## Exercise requirements
Every line of the data below needs to be reproduced exactly.
----- Collected material -----
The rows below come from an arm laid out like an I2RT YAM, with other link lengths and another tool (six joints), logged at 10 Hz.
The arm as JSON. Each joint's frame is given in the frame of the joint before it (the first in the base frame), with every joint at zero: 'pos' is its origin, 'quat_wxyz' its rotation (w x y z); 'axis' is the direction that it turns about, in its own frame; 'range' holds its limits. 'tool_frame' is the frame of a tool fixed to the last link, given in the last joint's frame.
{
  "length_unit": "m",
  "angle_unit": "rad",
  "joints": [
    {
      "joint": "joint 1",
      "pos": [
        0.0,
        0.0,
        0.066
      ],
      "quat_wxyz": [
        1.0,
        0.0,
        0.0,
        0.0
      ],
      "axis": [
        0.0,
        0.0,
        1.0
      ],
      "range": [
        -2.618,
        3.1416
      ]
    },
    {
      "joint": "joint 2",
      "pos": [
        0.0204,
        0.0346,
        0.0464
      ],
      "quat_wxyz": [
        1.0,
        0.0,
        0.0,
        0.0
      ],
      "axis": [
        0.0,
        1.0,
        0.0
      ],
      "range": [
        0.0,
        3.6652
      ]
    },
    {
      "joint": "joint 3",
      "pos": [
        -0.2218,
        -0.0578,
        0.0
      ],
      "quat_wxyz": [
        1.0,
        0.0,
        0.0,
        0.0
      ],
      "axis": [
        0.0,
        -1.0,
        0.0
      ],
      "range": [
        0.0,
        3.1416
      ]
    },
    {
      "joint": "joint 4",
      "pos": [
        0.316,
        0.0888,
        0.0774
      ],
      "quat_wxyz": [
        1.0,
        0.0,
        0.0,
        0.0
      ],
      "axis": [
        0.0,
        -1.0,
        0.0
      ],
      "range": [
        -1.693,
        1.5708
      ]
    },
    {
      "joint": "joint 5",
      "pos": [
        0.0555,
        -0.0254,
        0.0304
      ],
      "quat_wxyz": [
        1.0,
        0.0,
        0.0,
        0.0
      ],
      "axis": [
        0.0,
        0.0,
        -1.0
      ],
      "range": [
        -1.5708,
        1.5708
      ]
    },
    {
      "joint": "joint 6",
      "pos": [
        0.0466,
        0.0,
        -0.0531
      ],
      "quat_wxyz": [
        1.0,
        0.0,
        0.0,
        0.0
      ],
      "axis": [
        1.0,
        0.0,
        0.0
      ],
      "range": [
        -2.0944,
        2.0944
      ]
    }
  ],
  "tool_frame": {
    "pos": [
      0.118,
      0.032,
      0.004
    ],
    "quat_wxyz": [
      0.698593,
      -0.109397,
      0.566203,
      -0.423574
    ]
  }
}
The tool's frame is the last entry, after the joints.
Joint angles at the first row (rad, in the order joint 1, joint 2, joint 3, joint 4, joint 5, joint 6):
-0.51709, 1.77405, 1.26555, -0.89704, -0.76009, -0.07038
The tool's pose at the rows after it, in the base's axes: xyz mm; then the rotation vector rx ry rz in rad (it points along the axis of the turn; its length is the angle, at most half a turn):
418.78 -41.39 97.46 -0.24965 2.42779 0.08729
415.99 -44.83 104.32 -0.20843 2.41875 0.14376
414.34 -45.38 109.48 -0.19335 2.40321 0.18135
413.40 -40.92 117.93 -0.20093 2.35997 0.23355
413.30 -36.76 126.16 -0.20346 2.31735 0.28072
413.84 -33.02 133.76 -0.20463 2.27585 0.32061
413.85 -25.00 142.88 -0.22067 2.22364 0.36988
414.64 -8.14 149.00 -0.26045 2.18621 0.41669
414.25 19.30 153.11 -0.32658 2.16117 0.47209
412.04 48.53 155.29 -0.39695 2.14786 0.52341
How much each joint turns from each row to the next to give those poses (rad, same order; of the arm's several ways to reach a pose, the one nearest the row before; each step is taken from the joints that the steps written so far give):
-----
## Task solution
The rows below come from an arm laid out like an I2RT YAM, with other link lengths and another tool (six joints), logged at 10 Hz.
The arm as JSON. Each joint's frame is given in the frame of the joint before it (the first in the base frame), with every joint at zero: 'pos' is its origin, 'quat_wxyz' its rotation (w x y z); 'axis' is the direction that it turns about, in its own frame; 'range' holds its limits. 'tool_frame' is the frame of a tool fixed to the last link, given in the last joint's frame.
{
  "length_unit": "m",
  "angle_unit": "rad",
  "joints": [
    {
      "joint": "joint 1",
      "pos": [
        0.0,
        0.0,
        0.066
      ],
      "quat_wxyz": [
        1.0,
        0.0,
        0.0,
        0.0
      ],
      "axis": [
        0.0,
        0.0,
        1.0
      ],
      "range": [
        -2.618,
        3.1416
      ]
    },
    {
      "joint": "joint 2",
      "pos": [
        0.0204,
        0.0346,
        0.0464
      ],
      "quat_wxyz": [
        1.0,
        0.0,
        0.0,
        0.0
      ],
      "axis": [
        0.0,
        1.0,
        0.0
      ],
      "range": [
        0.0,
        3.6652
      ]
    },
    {
      "joint": "joint 3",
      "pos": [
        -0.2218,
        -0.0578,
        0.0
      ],
      "quat_wxyz": [
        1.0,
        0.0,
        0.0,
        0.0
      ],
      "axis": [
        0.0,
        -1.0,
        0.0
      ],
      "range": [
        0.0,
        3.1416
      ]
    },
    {
      "joint": "joint 4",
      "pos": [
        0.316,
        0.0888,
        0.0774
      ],
      "quat_wxyz": [
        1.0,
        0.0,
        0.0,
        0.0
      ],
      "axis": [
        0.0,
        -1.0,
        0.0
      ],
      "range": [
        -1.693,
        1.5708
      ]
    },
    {
      "joint": "joint 5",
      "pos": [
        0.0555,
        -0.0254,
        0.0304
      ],
      "quat_wxyz": [
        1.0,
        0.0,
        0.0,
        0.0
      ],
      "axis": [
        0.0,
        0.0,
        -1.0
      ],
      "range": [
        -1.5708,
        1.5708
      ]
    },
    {
      "joint": "joint 6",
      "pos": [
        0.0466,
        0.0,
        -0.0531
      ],
      "quat_wxyz": [
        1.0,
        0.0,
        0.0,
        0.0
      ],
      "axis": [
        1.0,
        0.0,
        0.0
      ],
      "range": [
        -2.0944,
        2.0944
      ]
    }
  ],
  "tool_frame": {
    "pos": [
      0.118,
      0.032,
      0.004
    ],
    "quat_wxyz": [
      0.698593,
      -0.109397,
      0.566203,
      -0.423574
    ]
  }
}
The tool's frame is the last entry, after the joints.
Joint angles at the first row (rad, in the order joint 1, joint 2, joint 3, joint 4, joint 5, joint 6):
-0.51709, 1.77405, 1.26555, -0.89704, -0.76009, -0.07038
The tool's pose at the rows after it, in the base's axes: xyz mm; then the rotation vector rx ry rz in rad (it points along the axis of the turn; its length is the angle, at most half a turn):
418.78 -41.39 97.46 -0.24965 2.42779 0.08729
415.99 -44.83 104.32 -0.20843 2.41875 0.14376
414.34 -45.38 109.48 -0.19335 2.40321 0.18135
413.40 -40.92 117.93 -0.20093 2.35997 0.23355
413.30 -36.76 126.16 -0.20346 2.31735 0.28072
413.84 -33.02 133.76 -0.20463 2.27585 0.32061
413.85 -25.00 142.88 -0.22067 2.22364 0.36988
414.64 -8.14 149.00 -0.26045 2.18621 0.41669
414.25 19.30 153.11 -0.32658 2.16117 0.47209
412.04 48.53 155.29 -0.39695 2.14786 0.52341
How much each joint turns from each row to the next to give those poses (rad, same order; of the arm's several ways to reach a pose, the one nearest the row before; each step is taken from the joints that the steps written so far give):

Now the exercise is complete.